• TASK INSTRUCTIONS:
Leaving the pictures aside, reproduce the data in full and word for word.

- Opening Delimiter -

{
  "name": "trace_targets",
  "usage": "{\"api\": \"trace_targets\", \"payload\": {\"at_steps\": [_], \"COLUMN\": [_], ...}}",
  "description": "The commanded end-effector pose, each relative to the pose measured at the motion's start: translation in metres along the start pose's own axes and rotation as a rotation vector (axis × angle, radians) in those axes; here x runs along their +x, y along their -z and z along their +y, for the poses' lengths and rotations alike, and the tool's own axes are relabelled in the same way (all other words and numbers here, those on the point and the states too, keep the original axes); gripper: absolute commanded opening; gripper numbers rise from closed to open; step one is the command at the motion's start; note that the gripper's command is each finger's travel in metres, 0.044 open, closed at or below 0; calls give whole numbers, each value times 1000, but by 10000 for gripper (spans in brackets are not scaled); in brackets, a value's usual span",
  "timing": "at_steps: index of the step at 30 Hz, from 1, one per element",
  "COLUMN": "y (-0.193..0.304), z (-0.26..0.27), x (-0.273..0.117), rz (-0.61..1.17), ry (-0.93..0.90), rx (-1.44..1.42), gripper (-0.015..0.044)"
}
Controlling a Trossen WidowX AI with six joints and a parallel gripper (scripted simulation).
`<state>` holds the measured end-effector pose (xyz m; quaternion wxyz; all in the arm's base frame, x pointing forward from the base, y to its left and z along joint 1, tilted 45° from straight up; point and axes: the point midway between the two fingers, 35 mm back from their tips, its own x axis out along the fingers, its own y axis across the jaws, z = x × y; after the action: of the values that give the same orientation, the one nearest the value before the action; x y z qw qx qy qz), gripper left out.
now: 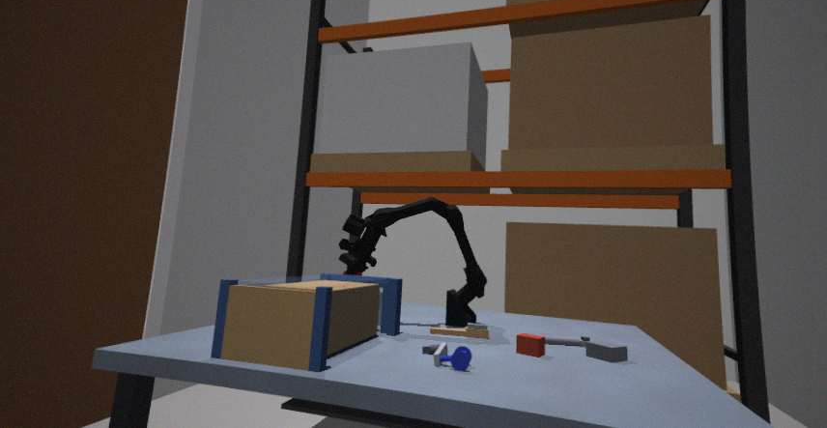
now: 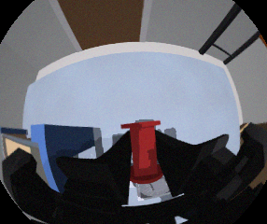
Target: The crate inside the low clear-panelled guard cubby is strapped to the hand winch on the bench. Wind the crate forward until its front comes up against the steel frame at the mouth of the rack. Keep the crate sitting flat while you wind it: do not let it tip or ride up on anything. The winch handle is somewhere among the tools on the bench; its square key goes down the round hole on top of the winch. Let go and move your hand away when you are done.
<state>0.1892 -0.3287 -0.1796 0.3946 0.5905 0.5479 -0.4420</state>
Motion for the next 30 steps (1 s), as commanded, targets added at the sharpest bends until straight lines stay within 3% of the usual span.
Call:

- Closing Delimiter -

• WRITTEN ANSWER:
{
  "name": "trace_targets",
  "usage": "{\"api\": \"trace_targets\", \"payload\": {\"at_steps\": [_], \"COLUMN\": [_], ...}}",
  "description": "The commanded end-effector pose, each relative to the pose measured at the motion's start: translation in metres along the start pose's own axes and rotation as a rotation vector (axis × angle, radians) in those axes; here x runs along their +x, y along their -z and z along their +y, for the poses' lengths and rotations alike, and the tool's own axes are relabelled in the same way (all other words and numbers here, those on the point and the states too, keep the original axes); gripper: absolute commanded opening; gripper numbers rise from closed to open; step one is the command at the motion's start; note that the gripper's command is each finger's travel in metres, 0.044 open, closed at or below 0; calls give whole numbers, each value times 1000, but by 10000 for gripper (spans in brackets are not scaled); in brackets, a value's usual span",
  "timing": "at_steps: index of the step at 30 Hz, from 1, one per element",
  "COLUMN": "y (-0.193..0.304), z (-0.26..0.27), x (-0.273..0.117), rz (-0.61..1.17), ry (-0.93..0.90), rx (-1.44..1.42), gripper (-0.015..0.044)"
}
Controlling a Trossen WidowX AI with six joints and a parallel gripper (scripted simulation).
`<state>` holds the measured end-effector pose (xyz m; quaternion wxyz; all in the arm's base frame, x pointing forward from the base, y to its left and z along joint 1, tilted 45° from straight up; point and axes: the point midway between the two fingers, 35 mm back from their tips, its own x axis out along the fingers, its own y axis across the jaws, z = x × y; after the action: of the values that give the same orientation, the one nearest the value before the action; x y z qw qx qy qz), gripper left out.
now: 
now: 
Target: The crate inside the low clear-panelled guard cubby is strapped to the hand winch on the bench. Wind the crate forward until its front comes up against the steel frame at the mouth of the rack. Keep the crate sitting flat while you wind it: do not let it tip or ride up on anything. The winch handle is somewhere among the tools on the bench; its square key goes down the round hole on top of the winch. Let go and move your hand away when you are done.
<state>0.1892 -0.3287 -0.1796 0.3946 0.5905 0.5479 -0.4420</state>
Motion for the next 30 steps (1 s), as commanded, targets added at the sharpest bends until straight lines stay within 3% of the usual span.
Call:

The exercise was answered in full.